Health Care

Grassley, McCain highlight Republican efforts to repeal, replace ACA

U.S. Sens. Chuck Grassley (R-IA) and John McCain (R-AZ) highlighted efforts to repeal and replace the Affordable Care Act after President Obama cited “growing pains” in a recent speech about the law.

ACA has disrupted many aspects that were working in the healthcare system and failed to fix problems, most notably high costs, Grassley said.

“Iowans who might want to join the healthcare law’s exchanges have had fewer options every year,” Grassley said. “For 2017, Iowans in 13 rural counties who want to take part will have just one health insurance plan participating in their area. Statewide, premium increases for participants will be 19 percent to 43 percent. Many individuals could be priced out of the market.”

Grassley has pushed for passage of the bipartisan Small Business Health Care Relief Act. The bill would enable small businesses to continue helping employees pay for individual health insurance plans.
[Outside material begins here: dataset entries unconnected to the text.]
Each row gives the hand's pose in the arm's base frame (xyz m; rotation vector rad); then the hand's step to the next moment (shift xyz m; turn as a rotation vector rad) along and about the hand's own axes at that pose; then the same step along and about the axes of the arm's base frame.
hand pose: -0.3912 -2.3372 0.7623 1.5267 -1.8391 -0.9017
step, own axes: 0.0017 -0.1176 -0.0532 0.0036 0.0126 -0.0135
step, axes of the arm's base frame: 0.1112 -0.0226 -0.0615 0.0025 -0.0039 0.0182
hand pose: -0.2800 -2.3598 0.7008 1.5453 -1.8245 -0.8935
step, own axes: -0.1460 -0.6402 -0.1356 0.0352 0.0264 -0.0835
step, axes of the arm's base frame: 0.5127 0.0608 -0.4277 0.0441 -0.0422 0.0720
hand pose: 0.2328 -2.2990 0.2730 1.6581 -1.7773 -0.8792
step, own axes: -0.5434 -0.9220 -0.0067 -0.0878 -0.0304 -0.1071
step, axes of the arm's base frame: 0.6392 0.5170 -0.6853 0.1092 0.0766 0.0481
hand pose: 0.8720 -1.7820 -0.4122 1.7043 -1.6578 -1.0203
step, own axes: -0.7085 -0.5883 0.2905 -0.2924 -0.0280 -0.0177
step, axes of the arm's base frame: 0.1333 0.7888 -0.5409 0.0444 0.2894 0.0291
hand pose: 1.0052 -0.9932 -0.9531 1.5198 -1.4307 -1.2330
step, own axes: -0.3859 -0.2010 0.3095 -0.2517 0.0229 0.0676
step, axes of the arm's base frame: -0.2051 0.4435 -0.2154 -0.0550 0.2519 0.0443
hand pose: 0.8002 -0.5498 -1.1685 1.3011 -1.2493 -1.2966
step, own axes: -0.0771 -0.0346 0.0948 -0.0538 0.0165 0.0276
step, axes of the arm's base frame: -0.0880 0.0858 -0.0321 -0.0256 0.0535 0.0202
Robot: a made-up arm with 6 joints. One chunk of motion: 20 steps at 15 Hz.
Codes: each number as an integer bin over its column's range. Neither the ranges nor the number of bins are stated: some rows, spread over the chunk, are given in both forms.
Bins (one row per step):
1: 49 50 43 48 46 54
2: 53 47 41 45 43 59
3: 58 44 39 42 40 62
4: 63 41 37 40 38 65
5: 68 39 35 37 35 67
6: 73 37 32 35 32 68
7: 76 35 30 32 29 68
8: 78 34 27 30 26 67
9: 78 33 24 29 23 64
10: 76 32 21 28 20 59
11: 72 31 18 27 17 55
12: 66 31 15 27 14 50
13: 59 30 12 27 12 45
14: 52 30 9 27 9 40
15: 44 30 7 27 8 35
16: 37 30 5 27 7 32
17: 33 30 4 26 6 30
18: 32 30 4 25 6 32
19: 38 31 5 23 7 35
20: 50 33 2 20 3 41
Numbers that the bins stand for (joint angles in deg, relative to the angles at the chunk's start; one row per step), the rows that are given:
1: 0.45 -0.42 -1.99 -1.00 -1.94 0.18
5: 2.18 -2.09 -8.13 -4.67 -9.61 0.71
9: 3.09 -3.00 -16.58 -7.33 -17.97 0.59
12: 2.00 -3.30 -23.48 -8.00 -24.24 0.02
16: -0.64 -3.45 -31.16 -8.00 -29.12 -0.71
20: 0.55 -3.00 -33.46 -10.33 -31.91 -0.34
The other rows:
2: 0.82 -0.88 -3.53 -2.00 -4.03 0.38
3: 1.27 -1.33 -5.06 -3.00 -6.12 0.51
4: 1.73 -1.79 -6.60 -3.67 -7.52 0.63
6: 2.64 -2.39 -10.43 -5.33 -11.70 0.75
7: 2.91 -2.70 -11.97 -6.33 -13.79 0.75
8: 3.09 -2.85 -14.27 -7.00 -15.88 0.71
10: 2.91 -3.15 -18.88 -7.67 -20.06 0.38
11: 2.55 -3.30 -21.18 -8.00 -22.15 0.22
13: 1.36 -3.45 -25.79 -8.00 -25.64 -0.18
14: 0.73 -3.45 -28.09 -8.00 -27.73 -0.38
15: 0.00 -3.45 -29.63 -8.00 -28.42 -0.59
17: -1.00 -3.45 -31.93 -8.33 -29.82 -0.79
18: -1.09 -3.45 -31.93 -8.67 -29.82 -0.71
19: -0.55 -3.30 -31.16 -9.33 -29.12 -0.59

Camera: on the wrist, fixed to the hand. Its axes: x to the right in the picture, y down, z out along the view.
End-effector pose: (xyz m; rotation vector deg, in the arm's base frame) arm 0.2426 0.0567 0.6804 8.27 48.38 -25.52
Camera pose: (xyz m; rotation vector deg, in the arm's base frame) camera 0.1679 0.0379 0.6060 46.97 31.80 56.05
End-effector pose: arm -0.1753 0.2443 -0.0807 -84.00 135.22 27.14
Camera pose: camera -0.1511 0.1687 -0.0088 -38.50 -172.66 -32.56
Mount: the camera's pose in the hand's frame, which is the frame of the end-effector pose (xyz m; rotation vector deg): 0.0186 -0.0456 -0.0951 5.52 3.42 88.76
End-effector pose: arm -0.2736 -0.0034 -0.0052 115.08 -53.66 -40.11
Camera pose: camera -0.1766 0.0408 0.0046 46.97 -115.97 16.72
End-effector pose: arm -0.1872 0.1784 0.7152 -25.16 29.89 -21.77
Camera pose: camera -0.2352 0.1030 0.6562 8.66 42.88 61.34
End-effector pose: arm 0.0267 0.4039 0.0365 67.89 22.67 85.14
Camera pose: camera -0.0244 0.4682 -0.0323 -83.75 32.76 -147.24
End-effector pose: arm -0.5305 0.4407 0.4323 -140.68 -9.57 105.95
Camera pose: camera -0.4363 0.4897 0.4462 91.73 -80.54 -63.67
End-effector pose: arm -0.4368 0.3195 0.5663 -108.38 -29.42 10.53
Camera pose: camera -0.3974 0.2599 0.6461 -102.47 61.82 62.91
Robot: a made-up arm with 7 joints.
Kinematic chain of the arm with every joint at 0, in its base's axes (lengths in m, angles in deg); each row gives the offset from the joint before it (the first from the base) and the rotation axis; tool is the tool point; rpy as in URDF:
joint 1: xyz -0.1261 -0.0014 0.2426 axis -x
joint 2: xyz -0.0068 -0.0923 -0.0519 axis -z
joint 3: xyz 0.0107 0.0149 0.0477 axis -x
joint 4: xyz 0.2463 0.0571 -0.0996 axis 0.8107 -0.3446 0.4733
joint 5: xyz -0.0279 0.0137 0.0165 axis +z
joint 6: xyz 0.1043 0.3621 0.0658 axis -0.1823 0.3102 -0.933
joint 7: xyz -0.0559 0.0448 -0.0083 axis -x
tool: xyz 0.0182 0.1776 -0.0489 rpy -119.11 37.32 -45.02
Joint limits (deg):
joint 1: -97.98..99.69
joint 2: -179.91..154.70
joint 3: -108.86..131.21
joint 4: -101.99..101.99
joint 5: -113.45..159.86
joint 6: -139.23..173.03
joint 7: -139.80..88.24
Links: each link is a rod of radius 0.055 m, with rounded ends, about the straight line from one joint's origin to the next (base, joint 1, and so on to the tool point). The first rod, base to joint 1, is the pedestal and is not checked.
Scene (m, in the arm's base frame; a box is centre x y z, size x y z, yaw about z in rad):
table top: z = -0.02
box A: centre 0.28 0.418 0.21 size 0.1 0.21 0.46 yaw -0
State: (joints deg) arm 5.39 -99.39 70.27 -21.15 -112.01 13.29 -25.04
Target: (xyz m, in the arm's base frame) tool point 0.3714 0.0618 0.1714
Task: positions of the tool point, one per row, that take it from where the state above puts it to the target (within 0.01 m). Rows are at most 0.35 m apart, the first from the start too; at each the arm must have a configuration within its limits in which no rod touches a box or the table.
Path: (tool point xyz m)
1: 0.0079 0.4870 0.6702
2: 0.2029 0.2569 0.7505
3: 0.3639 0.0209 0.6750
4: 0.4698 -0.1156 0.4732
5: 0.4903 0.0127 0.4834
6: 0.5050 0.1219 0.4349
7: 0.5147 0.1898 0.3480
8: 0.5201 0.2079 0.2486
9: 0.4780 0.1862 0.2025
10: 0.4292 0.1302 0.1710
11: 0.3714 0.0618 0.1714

“Good places to start would be cracking down on frivolous lawsuits, letting people purchase insurance across state lines, improving transparency in health care prices, giving states more freedom to improve Medicaid and using consumer choice to drive competition, which drives down costs,” Grassley said. “Congress and the next president should work on these priorities.”

McCain said the president blamed Republicans, health insurers and citizens for the law’s failures in his speech.

“…The president did the American people a disservice (on Thursday) by sweeping the disastrous situation unfolding across the country under the rug and punting it to the next administration,” McCain said. “Until Democrats finally recognize the failure of this law, citizens in Arizona and hardworking people across the country will be left to pick up the pieces.”

Health insurance premiums are scheduled to increase by an average of 51 to 75 percent in Arizona, McCain said, and insurers are “steadily fleeing” the healthcare marketplace after incurring billions in losses.

Despite Obama’s claims to the contrary, McCain added, congressional Republicans have offered numerous pieces of legislation to replace the ACA.

McCain introduced the Empowering Patients First Act, which would repeal ACA and replace it with a system that provides affordable and accessible solutions and puts patients in charge of healthcare decisions.